Angin tiba-tiba bertiup lebih kencang, membawa ketegangan yang menggigit kulit. Jaka mengabaikannya, terlalu larut dalam irama seninya. Namun, satu langkah yang terlalu tergesa menjadi awal dari mimpi buruknya.

Kakinya terpeleset.

Waktu terasa melambat. Ia merasakan gravitasi menarik tubuhnya, seolah kota sendiri menolak keberadaannya.

Jaka jatuh.

Ia tak sempat berteriak—hanya keheningan yang menemani tubuhnya saat melayang di udara. Lampu-lampu kota berpendar, berkelip seperti mata-mata yang menyaksikan kejatuhannya tanpa belas kasihan. Udara dingin menusuk kulitnya, menciptakan sensasi asing antara ketakutan dan kepasrahan.

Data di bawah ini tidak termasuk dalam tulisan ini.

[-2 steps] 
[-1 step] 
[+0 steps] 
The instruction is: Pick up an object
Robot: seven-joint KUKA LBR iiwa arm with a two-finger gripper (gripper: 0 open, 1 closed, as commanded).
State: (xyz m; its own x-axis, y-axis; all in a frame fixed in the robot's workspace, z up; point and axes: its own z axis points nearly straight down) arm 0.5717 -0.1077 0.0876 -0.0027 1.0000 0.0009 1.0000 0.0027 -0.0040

Dalam sepersekian detik sebelum tubuhnya menghantam tanah, Jaka menyadari satu hal—hidupnya mungkin akan berubah selamanya. Cahaya putih menyilaukan. Bau antiseptik memenuhi udara. Jaka membuka matanya dengan susah payah, tubuhnya terasa remuk seperti kaca yang jatuh ke lantai dan pecah menjadi serpihan kecil. Ia mengerang pelan, mencoba menggerakkan jari-jarinya, memastikan dirinya masih utuh. Di sekelilingnya, suara alat medis berbunyi pelan, seolah mengingatkan bahwa ia masih hidup. Tapi sesuatu terasa lebih berat dari sekadar luka—rasa penyesalan mulai merayap masuk, mencengkram pikirannya.

Seorang perawat mendekat, senyumnya sopan tapi dingin, seperti seseorang yang sudah terlalu sering melihat orang-orang yang mendekati kehancuran. “Kamu beruntung masih hidup,” katanya, suaranya terdengar seperti nasib yang mengingatkan. “Tapi sekarang, kamu punya tanggung jawab atas apa yang terjadi.”

Tanggung jawab. Kata itu menghantam Jaka lebih keras daripada jatuhnya tadi malam.

Ia harus membersihkan area kumuh yang dulu menjadi latar bagi mural-muralnya. Ia harus kembali ke tempat di mana ia pernah menjadi bayangan yang menghiasi tembok-tembok dengan kemarahan. Dan kali ini, ia tak lagi menjadi seniman yang bebas—ia menjadi seseorang yang harus melihat dunia dengan cara yang berbeda. Saat ia akhirnya bisa berdiri, langkahnya terasa lebih berat daripada sebelumnya. Ia bukan lagi Jaka yang menantang dunia, ia adalah seseorang yang harus menghadapi kenyataan yang selama ini ia hindari. Ia berjalan melalui gang-gang kumuh, melihat tembok-tembok yang dulu ia anggap sebagai kanvas, kini ia lihat dengan mata yang berbeda.

Mereka menatapnya.

Bukan sebagai seniman. Bukan sebagai pahlawan.

Sebagai perusak.

Seorang ibu tua meliriknya dengan tajam, matanya menyimpan sejarah luka akibat lingkungan yang selalu dirusak tanpa peduli. Seorang anak kecil berdiri di sudut, menatapnya dengan campuran rasa takut dan penasaran.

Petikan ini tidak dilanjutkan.